Rather than relying on surveys, a better steer comes from companies such as Liberty Mutual, the financial services provider that has improved business processes and reduced operational costs through the adoption of serverless. Liberty Mutual has achieved the majority’s goals identified year after year by choosing a technology path that is supported by a minority. It has made better bets.
Going against the majority view is uncomfortable for many business and technology leaders, but mapping provides a demonstrable pattern of evolution that is not widely known (our unknown known). In the past, mapping was used to run strategy for open-source software provider Ubuntu. Ubuntu grew from 3% of the operating system market to 70% of all cloud computing in 18 months for a cost of approximately $500,000.
Going against the majority view is uncomfortable for many business and technology leaders, but mapping provides a demonstrable pattern of evolution that is not widely known (our unknown known).

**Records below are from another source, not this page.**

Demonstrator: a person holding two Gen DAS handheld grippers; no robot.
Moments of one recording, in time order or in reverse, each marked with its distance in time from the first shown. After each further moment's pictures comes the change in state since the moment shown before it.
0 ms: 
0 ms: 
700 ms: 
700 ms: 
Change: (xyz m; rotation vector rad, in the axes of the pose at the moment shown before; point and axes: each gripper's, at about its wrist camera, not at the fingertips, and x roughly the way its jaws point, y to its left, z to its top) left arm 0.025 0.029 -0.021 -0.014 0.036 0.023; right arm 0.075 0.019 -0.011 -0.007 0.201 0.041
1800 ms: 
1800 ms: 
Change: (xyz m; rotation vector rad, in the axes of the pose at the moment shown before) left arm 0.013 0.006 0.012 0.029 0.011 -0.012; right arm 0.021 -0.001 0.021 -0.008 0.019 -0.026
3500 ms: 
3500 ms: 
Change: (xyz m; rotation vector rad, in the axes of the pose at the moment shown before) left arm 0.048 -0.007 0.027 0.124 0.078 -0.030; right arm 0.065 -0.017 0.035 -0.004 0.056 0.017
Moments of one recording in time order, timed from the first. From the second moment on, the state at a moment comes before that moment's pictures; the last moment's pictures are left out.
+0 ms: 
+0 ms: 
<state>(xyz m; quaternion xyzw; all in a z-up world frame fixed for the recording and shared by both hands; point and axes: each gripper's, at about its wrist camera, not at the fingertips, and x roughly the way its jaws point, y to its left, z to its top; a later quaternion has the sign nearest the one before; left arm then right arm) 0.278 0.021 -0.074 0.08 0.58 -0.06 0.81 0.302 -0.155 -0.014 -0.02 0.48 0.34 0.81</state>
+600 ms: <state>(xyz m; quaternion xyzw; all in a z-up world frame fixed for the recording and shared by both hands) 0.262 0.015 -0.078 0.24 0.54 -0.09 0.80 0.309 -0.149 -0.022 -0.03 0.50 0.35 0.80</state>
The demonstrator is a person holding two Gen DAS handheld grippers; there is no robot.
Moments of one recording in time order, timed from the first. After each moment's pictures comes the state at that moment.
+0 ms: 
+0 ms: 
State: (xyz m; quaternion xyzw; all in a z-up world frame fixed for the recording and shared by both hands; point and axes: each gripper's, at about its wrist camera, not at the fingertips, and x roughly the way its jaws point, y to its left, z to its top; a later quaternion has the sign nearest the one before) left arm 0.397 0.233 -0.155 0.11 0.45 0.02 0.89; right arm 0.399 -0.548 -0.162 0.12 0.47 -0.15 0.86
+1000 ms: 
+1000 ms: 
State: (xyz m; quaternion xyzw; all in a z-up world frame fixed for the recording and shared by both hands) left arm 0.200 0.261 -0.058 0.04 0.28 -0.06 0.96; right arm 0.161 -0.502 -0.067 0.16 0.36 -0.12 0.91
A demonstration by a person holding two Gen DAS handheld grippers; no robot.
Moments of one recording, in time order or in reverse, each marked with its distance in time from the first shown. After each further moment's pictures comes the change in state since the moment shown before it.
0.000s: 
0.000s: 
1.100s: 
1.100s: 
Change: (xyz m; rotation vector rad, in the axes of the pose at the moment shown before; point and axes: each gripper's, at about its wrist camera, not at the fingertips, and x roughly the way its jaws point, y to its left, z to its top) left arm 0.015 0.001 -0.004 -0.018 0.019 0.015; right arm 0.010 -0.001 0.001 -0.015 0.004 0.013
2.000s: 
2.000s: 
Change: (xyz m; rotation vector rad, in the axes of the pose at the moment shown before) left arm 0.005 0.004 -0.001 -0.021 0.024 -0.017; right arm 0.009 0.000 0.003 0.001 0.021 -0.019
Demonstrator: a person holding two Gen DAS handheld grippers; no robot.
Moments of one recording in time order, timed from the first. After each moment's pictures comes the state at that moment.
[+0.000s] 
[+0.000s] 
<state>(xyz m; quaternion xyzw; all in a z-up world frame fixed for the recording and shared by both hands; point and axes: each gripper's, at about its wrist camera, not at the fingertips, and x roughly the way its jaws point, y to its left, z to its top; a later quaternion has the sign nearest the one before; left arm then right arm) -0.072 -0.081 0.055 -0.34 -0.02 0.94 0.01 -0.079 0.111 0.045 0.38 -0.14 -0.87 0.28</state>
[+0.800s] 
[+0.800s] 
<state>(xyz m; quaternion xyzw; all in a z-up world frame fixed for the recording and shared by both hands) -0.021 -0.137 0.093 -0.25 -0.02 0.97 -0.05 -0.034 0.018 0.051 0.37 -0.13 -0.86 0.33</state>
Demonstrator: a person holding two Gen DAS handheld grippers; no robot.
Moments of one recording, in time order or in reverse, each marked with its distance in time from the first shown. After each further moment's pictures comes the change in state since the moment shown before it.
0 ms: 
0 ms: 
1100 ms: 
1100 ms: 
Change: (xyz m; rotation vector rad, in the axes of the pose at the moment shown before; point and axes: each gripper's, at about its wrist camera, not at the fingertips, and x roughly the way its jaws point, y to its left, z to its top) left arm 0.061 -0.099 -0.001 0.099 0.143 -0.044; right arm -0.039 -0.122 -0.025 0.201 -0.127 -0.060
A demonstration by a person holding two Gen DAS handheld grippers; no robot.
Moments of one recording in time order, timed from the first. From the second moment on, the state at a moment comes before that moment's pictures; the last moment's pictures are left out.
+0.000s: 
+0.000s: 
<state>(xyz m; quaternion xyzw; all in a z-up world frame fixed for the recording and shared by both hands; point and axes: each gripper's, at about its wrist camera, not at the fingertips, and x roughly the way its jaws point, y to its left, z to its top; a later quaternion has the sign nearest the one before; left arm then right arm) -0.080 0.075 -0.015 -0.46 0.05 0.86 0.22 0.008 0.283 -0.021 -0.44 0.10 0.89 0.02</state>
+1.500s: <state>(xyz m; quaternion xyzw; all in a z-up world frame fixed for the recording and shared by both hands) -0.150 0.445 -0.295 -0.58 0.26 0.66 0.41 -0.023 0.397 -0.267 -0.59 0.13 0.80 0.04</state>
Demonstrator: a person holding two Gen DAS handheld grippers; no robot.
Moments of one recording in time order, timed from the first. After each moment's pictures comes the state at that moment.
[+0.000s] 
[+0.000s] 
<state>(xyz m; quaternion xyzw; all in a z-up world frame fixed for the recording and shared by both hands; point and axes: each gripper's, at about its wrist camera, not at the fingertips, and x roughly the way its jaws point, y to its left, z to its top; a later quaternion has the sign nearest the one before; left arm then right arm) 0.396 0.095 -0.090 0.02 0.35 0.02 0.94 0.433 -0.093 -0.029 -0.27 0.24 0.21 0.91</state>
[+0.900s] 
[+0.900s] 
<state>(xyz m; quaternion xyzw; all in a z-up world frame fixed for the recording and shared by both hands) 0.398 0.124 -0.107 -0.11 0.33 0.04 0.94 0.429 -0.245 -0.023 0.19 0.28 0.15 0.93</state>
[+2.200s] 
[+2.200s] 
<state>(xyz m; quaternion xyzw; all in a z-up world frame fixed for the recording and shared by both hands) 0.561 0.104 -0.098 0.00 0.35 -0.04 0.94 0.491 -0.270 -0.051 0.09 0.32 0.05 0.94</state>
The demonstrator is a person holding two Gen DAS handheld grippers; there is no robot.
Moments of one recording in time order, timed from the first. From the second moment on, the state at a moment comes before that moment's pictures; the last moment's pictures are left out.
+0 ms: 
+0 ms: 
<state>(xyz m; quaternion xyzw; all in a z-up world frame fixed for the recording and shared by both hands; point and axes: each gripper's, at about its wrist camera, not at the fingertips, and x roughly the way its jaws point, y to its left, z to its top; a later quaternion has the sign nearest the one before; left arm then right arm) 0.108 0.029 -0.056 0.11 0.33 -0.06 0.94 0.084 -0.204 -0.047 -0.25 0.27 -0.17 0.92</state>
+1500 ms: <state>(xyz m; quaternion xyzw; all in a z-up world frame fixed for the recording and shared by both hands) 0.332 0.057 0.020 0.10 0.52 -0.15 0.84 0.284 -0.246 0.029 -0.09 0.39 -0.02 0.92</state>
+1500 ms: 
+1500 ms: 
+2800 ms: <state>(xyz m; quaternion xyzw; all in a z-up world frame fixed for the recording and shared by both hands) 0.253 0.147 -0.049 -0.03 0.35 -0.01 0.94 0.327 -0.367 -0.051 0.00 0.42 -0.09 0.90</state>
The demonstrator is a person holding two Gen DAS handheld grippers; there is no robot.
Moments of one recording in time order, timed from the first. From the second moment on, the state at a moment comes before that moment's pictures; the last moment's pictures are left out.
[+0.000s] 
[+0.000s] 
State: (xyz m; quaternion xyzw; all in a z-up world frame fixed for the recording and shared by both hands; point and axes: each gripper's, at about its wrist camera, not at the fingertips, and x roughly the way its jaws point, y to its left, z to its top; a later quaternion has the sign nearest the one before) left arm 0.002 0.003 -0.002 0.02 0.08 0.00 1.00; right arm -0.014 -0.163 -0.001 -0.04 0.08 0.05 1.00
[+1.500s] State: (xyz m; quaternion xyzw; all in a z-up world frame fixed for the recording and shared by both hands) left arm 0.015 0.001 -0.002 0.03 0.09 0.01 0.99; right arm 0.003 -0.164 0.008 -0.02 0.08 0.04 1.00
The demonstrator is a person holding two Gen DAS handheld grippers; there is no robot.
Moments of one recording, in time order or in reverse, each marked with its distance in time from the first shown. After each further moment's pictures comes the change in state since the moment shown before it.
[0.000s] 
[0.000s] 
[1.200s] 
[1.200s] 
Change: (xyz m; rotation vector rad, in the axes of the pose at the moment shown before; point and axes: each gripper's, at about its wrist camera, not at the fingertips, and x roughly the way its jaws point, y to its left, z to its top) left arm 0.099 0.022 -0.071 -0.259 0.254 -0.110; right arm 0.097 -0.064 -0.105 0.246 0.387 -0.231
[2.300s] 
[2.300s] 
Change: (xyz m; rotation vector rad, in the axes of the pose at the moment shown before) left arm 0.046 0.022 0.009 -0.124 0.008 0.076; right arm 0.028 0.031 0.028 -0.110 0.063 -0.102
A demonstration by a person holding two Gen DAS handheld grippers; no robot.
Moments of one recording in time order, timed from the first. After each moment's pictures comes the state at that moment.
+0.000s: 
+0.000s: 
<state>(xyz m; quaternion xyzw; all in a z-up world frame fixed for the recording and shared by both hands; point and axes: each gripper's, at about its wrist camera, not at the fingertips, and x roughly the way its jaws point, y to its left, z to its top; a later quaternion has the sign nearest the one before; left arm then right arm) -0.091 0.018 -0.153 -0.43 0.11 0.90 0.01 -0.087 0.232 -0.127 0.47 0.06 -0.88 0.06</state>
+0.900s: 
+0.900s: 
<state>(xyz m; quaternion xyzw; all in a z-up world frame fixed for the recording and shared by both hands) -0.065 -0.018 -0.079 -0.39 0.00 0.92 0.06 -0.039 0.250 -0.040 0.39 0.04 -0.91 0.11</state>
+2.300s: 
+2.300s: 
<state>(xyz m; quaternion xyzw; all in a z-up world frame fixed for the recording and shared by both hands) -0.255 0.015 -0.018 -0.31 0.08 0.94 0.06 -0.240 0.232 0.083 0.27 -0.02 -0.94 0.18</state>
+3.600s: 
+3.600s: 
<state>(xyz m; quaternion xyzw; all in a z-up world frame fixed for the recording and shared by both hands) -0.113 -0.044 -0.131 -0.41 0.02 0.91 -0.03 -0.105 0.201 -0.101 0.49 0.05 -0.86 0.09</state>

Mapping is not restricted to planning technology or business transformation strategies. The same mapping methodology has been successfully used for reducing government spending, running sexual health campaigns in South America, launching satellites into space and delivering home COVID-19 testing kits. In this period of the Accelerated Now, organizations need to map technology investments, the human experience and sustainability responsibilities, and ensure that data becomes part of the organization’s metabolism.
Making the right investment choices
Given the rich array of technologies and other factors to consider, how do organizations make the right investment choices in a hybrid technology world? You must know where the world is going — or at least the most obvious paths being taken. Those paths are often counter to the majority view since they are governed by patterns that are unknown to most.
Transitioning to the new requires organizations to not only see where to go, but also manage the journey to where they are heading, whether in the use of technology, provision of healthcare or new forms of finance. That journey itself can take a significant amount of time, and missteps and failures are costly, as Kotter’s review of business transformation pointed out. How to successfully achieve the transformation will depend upon the starting position. This means that while organizations can develop maps to point to where they need to go (the new), how they get there will depend upon the maps of the existing organization (the old).
If organizations are to succeed in managing this hybrid world of old and new, then enhancing situational awareness through mapping provides a possible way.